Work and Pensions Secretary Iain Duncan Smith has accused Labour of bribing voters with tax credits during a bitter debate about the 1% cap on benefit payments.
Mr Duncan Smith attacked the Opposition for criticising legislation to sever the link between welfare handouts and inflation in a fiery Commons session.
He claimed the previous government had created a system in which nine out of 10 families with children could claim tax credits, including those on £70,000-a-year.
"They think that helping people is about trapping more and more people in benefits," he told MPs ahead of a vote on the controversial move later.
"The result of all of this is that the debt we all had to pay off was costing us £30,000 every single minute," Mr Duncan Smith said.
He accused Labour of failing to face up to the need to slash the deficit, pointing out the party had opposed £83bn of savings set out by the Government.
"That's the equivalent of adding another £5,000 of debt for every working family in the country," he said.
But shadow work and pensions secretary Liam Byrne claimed the coalition's approach was turning into a "hit and run on working families".
He accused Chancellor George Osborne of "battering the life" out of the economic recovery and Mr Duncan Smith of living "in a fantasy land".
"The Tory way is to hit working families. The Labour way is to help people work," he told MPs.
MPs will vote on the cap following the heated debate and Labour as well as some Lib Dem rebels are set to vote against it.
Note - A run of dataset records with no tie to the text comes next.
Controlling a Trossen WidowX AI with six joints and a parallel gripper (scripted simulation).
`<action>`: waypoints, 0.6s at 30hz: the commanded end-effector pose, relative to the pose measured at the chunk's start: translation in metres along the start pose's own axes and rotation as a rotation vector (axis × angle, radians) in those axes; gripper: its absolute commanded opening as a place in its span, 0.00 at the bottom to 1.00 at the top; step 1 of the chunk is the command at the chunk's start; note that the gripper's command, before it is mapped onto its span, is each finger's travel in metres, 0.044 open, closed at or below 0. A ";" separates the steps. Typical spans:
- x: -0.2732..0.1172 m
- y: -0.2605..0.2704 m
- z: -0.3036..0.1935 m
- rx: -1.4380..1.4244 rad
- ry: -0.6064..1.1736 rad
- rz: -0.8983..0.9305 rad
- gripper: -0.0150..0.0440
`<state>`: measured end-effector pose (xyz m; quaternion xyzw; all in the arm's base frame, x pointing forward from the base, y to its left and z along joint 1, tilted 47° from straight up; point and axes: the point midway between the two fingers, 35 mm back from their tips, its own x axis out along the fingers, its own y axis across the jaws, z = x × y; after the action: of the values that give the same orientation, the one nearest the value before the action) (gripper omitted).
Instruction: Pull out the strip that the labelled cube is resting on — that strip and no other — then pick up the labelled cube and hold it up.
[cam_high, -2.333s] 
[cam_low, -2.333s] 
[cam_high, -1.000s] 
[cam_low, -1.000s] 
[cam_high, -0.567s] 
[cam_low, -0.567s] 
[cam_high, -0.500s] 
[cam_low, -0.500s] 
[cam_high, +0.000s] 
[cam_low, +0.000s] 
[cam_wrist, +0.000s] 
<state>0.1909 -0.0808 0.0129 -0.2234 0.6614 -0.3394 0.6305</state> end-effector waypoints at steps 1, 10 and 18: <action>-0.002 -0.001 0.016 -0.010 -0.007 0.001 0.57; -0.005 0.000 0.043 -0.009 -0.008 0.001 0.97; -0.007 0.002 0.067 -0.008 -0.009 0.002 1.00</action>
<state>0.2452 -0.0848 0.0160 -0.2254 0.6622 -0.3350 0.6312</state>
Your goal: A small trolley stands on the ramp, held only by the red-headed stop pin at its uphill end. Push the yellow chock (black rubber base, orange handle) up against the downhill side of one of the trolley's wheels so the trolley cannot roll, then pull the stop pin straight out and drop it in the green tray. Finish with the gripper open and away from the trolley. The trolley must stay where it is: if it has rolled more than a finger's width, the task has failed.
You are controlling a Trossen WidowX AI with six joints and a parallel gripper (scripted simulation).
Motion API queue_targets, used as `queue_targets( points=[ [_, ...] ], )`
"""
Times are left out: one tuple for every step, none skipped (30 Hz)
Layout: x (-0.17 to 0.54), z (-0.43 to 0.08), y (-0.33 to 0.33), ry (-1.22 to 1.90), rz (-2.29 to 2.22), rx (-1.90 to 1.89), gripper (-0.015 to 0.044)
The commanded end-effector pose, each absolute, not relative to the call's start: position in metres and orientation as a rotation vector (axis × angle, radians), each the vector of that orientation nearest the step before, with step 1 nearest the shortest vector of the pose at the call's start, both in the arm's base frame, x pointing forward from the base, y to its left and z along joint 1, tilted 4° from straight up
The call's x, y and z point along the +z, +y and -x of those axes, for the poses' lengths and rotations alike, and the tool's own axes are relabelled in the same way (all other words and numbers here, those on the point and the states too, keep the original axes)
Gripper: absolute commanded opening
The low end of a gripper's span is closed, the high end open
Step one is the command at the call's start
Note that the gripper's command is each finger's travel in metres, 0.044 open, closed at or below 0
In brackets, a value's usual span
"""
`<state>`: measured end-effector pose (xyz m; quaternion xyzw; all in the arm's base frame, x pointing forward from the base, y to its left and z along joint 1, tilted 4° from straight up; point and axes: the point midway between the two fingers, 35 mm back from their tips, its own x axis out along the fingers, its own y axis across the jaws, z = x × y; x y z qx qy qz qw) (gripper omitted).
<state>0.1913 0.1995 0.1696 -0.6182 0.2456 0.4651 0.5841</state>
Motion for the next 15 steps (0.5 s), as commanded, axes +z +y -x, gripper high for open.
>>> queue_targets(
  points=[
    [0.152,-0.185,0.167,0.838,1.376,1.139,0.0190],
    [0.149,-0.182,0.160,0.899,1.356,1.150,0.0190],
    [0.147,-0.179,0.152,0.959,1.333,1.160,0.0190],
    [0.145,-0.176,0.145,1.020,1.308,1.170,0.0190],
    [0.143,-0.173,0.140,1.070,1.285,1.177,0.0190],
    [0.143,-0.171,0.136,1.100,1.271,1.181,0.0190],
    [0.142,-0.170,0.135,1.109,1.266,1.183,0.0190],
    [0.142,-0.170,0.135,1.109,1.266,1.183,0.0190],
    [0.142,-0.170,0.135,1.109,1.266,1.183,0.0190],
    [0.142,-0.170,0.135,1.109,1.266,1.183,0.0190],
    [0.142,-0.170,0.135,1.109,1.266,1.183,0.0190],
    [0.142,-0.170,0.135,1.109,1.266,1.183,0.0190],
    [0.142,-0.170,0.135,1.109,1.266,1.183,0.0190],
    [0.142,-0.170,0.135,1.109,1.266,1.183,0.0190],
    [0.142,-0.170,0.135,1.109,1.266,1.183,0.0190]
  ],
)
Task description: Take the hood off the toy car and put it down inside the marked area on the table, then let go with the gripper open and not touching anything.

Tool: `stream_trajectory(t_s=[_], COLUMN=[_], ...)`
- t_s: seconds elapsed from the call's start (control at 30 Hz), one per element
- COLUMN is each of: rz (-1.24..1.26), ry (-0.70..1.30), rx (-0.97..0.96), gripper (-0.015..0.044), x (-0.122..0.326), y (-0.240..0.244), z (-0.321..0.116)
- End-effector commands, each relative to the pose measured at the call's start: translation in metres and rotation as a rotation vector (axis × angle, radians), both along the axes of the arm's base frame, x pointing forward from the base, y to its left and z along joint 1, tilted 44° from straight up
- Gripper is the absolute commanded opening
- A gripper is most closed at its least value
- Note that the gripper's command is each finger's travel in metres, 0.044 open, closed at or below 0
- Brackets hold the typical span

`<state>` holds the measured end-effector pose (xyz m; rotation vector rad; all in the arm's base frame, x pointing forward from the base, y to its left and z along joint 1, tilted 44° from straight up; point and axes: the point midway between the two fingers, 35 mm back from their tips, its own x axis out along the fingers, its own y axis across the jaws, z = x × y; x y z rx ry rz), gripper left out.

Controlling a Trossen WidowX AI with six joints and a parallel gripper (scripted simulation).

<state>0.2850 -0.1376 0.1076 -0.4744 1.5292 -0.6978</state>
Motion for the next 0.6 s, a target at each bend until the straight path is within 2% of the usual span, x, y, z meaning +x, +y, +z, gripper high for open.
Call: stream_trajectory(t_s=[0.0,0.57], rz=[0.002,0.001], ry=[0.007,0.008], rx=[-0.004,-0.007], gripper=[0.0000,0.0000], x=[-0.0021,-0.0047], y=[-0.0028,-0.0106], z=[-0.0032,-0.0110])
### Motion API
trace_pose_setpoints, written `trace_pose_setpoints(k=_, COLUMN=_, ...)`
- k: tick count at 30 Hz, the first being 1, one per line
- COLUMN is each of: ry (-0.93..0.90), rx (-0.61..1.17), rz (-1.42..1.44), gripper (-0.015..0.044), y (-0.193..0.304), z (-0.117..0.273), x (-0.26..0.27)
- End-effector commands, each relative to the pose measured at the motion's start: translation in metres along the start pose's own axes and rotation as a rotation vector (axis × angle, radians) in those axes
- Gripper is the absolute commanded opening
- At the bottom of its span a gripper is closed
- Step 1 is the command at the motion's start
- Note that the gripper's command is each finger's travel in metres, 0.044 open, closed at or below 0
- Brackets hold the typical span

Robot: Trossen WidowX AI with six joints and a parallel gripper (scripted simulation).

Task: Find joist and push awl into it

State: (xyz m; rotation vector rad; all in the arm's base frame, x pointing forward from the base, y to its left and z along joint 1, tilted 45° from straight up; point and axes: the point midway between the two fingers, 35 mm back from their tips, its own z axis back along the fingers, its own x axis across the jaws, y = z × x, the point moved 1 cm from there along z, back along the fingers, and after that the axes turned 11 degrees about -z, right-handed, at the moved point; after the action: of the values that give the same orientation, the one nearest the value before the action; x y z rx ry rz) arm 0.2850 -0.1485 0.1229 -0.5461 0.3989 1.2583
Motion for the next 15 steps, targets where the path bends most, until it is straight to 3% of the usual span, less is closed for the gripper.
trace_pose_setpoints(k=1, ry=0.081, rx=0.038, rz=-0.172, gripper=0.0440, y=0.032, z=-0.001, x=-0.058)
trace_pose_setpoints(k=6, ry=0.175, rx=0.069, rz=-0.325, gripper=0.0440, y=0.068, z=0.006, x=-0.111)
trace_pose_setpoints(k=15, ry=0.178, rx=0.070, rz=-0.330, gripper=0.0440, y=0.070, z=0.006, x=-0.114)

What amounts to a real-terms cut will hit most working age welfare payments and tax credits, including jobseeker's allowance and maternity pay.
The Government insists it is unfair that state handouts have been rising twice as fast as wages during recent years of austerity.
But Labour argues that the move will mostly affect people who are actually in work, citing analysis that shows seven million working households will lose £165-a-year.
Shadow chancellor Ed Balls said: "While millionaires get a tax cut, seven million striving working families are paying the price for David Cameron and George Osborne's economic failure.
"The best way to get the benefits bill down is to get the economy growing and people back to work, not hit striving families."
Mr Duncan Smith, appearing earlier on Sky News, condemned the Opposition's stance as "pathetic", "unrealistic" and "ridiculous".
"We have to still continue to try and tackle the deficit left for us by Labour which is fuelling huge borrowing and will cost taxpayers enormously unless we get it under control," he said.
"It is also about trying to do it in a way that is fair to those who are in work and are paying the taxes for those who are on welfare.
"The reality is they have seen their welfare payments rise far faster over the last six or seven years than anybody in work."
Labour was "a pathetic opportunistic group who spend their time trying to pretend to people there are soft options out there", he added.
However, anti-poverty campaigners have warned that families will increasingly struggle to properly feed children if benefits fail to keep pace with rises in the cost of living.
Former children's minister Sarah Teather has already broken ranks, warning the the measure would make poverty "significantly worse" and accusing Mr Osborne of "playground politics".
She has now been joined by South Manchester Liberal Democrat MP John Leech, who said he found the Tories' language "objectionable".
"I strongly support raising the tax threshold for low paid workers, but this cut will wipe out much of that good work," he said ahead of this evening's Second Reading division.
Meanwhile, the Tories are trying to distance themselves from the "skivers against strivers" rhetoric sparked by Mr Osborne's original announcement.
Conservative MP Sarah Wollaston insisted that the "vast majority" of her party did not use those terms and it was not how they "feel generally".
Mr Duncan Smith says the £165 figure only reflects the benefits cap and claims working families will actually be £125 better off each year due to the rise in the income tax threshold.